Samarkand cleans the house of evil spirits by putting grains of spandr on top of hot amber. Spandr (in Wakhi language) is a local mountain herb called esfand in English. Its seeds have seen continual use for thousands of years in the rites of many cultures. All over the remote mountain world, from Buddhists temples to Sufi shrines, I have witnessed rituals associated with similar plants like the burning of Juniper started long ago by shamans of Siberia and American Indians.
In the morning, women gather to get water. Even in winter, it never freezes thanks to underground thermal activities. In the distance, that pass leads towards the Karakoram. On the left, over the frozen Wakhan river up into the Pamir mountains, the roof of the world.
I had never seen such a huge scree. Down below, horsemen made their way to a wedding. This is the Wakhan Corridor, an old branch of the Silk Road and Alexander the Great and Marco Polo probably looked up this mountain when they passed here in ancient times.
Sayeed Sardar was cold, he lifted his coat. The brother of the spiritual leader, he is a well respected and smart man. He remembered my name, but I had forgotten his, felt ashamed, he laughed! I had bought a donkey from his cousin 3 years earlier.
Unnamed peak above Sekr Yanj, Afghanistan.
On the border with Siberia, a Mongolian girl has put her best outfit, her “deel”. This traditional clothing is typical of Mongolia and other ethnic groups in Siberia.
Hot springs are precious… what a gift to have hot water year round. Ato Mohammed and his dad, shortly before walking back home down the valley to their village. Looking at their faces, it’s fascinating to consider the implications on human migration. Think of our history, of all the ancient paths that have been taken to reach every corner of the earth, all the drama and excitement that must have taken place (and still is taking place).
I walked away from my tent, to a higher place for better reception. The sat phone rang and my wife was on the line. There she was – from another world.
I saw them coming from below, in line, dust flying. They reminded me of some Hell’s Angels on their motorcycles, except way cooler. Sidol, Jumagul and Assan Khan were just back from checking the growth of grass at lower elevations. That grass will be used for animal fodder in the winter months. They drove those 1000-kilogram beasts with incredible skill down steep valleys and across rivers, blissfully unaware of their cool factor.
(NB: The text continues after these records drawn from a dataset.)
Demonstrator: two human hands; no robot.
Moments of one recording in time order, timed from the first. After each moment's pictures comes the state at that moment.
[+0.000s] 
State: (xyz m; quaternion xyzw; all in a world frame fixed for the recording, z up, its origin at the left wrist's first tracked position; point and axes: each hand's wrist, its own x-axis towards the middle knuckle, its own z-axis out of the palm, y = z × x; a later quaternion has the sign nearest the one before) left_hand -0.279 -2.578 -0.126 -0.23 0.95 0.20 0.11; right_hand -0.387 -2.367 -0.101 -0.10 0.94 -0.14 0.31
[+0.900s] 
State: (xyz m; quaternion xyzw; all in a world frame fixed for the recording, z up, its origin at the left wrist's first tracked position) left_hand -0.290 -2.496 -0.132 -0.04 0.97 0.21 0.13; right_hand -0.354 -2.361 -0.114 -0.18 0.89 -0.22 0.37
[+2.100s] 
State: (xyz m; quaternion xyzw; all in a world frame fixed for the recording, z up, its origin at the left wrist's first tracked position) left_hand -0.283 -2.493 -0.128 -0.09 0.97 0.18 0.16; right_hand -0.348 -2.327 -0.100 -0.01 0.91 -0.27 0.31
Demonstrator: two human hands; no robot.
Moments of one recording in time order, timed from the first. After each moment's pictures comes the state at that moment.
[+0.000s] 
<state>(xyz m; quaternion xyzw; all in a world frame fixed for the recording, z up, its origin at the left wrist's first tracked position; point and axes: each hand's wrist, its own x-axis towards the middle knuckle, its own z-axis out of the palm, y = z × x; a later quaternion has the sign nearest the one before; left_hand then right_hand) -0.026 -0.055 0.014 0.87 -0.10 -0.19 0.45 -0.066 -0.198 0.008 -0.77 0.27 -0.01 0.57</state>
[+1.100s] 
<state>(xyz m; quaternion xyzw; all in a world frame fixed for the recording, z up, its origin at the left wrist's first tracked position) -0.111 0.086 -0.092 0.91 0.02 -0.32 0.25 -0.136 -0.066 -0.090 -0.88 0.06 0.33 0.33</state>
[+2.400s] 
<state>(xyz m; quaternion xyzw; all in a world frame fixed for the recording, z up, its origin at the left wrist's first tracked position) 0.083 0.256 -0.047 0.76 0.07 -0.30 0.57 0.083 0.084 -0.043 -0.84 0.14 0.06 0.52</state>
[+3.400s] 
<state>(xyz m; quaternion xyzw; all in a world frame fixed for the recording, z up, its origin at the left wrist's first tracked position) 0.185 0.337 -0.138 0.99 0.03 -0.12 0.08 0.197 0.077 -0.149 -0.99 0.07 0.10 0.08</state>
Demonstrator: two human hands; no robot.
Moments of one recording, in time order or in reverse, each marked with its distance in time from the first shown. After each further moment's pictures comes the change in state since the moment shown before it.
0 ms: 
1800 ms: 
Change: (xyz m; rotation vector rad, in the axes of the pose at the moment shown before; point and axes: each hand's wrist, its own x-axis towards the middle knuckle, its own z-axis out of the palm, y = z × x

Sidol, Jumagul and Assan Khan return to the high pasture camp, riding yaks after checking the growth of grass at lower elevations. That grass will be used for animal fodder in the winter months.
An iceberg surrounded by breaking ice on the edge of Isortoq village. Sikuk means ice cube in Inuktituk. East Coast, Greenland.
The silky rolling hills around Song Köl, viewed as we approached it from the North. Shot with my medium format camera. We camped on the edge of it. I trekked with my friend Gilemon. He got sunburned, had altitude sickness and then his shoes started to hurt his feet! It was so bad that he ended the trek wearing his flip-flops.
Above the village of Passu, a teenager checks his Facebook. Many residents here are Ismaili, followers of a moderate branch of Islam. A sign on the mountain slope commemorates the time in 1987, when the Ismaili imam, the Aga Khan, visited this remote region.
Pamir, Wakhan Corridor, Afghanistan.
The yurt, the ultimate nomadic dwelling of the steppes of Central Asia, can withstand blizzards in some of the world’s most inhospitable places. Made of felt, it takes a couple of hours to fold up, load it up on yaks and move to the next camp. Pamir mountains.
Mother-in-law meets bride. A kiss at a wedding.
Night view over the central Pamir from Tash Seri camp. We have been trekking for two weeks to get here. Behind these mountains, China to the left and Pakistan to the right.
Running after those eagle-hunters in the early morning. It was October, they were on their way to a hunter’s gathering, each with his eagle resting on his right arm, as one does. Shot on medium format.